Meet The Calas, A New Orleans Tradition That Helped Free Slaves
It's Mardi Gras, and down in New Orleans, the King Cakes, beignets and other gustatory delights are flowing freely. But if you prefer your culinary temptations with a side of history, allow me to introduce you to the calas, a Creole rice fritter with a storied past.
Never heard of a calas? Neither had I, until I listened to New Orleans food expert Poppy Tooker rhapsodize about their virtues on public radio last fall. Calas are made of leftover rice mixed into a sugary egg batter, then deep fried and served dusted with confectioner's sugar.
They're like beignets, only better — with a more interesting backstory, says Tooker, who hosts "Louisiana Eats" on NPR member station WWNO. Calas, she says, were once a vital part of African-American livelihood in the New Orleans, and even helped some slaves there buy their freedom.
"Once you know the history," she tells The Salt, "who'd want a boring old beignet?"

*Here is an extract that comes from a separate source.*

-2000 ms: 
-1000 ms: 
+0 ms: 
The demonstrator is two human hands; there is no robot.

Scholars think slaves from rice-growing parts of Africa probably brought calas to Louisiana. Some trace calas to Ghana, others, to Liberia and Sierra Leone. In the 1700s, during the days of French rule, slaves were given one day off each week, usually Sundays. And so after church, African women would roam the streets of the French Quarter touting their wares with the chant "Belle Calas! Tout chauds!" — "Beautiful calas! Very hot!"

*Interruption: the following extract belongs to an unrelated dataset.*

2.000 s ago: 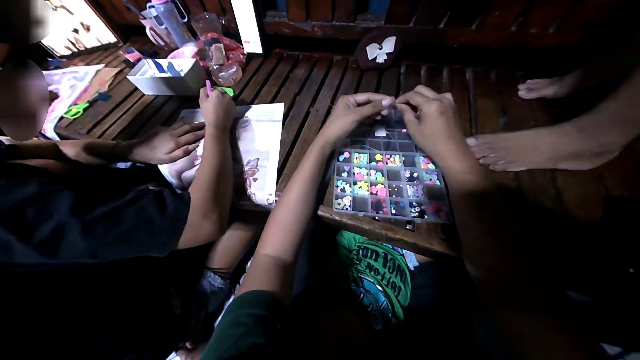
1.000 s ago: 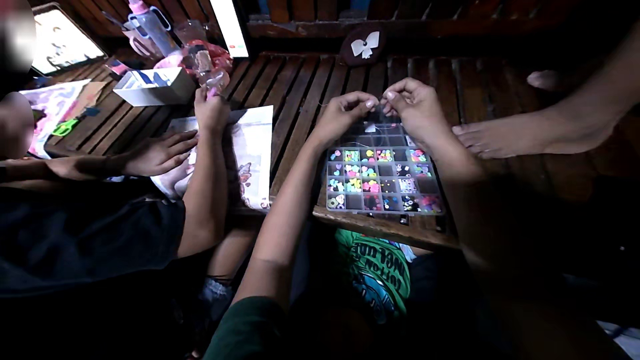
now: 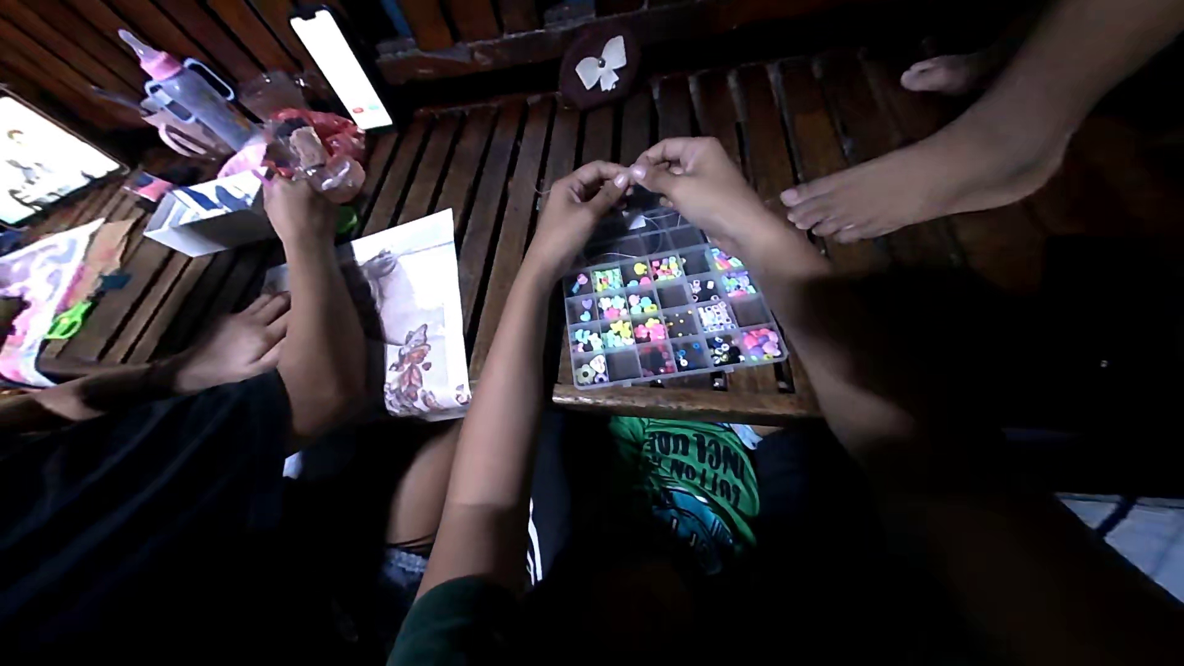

When the Spanish took control of Louisiana in the 1760s, they brought with them a powerful legal instrument, coartacion, which gave slaves the right to buy their freedom. For enslaved black women in the city, Tooker says, selling calas was a key way to earn money for these purchases.
These "women were able to buy freedom for their families and for themselves," she says.
More than 1,400 New Orleans slaves bought their freedom under Spanish rule. But it's not clear just how many did so with calas money.
As the African-American culinary historian Jessica Harris told Salon, "Not all calas vendors were enslaved. And the ones who were often sold them for their mistresses. If they were lucky, they were allowed to keep a portion of the money, or perhaps have it go towards their freedom."
Americans put the kibosh on coartacion soon after the 1803 Louisiana Purchase. But New Orleans remained home to thousands of free blacks – and throughout the 1800s, many of them, especially women, made their living selling calas and other street foods.
In the 20th century, these vendors slowly disappeared, until, by 1940, according to an old Works Progress Administration report, just a single calas street merchant remained.
But indoors, calas "remained popular as a home treat" among African-Americans — including during Mardi Gras, says Xavier University of Louisiana professor Kim Marie Vaz. (Her new book documents the masked Carnival paraders known as Baby Dolls.)
"Friends and neighbors prepared calas for their families and for the maskers who stopped by for a little 'recess' from their parading," Vaz tells The Salt via email.
And the fritters did survive in at least one public eating space: , a French Quarter breakfast joint, where they've been on the menu for decades.
Spreading the calas story to the rest of New Orleans — and the world — has been Tooker's mission in life for more than 25 years. And thanks to her and other like-minded enthusiasts who promote calas in cooking classes and conferences, the fritters have been appearing on more restaurant menus over the past decade.
After chef Frank Brigsten purchased Charlie's in 2009, he replaced hushpuppies on the menu at the longtime neighborhood seafood joint — a fixture in Harahan, outside New Orleans, since the 1950s — with a savory take on calas.
"It got so popular that now we serve shrimp calas as an appetizer," he tells The Salt.
In recent years, calas have made their way into a higher-profile tradition as well. Each Mardi Gras, New Orleans' Haydel's Bakery chooses a different porcelain figure to bake into its famed King Cakes. In 2010, t hat figurine was in the shape of a calas lady, her basket of "belle calas" balanced on her head — a symbol of a New Orleans long gone but, it would seem, not forgotten.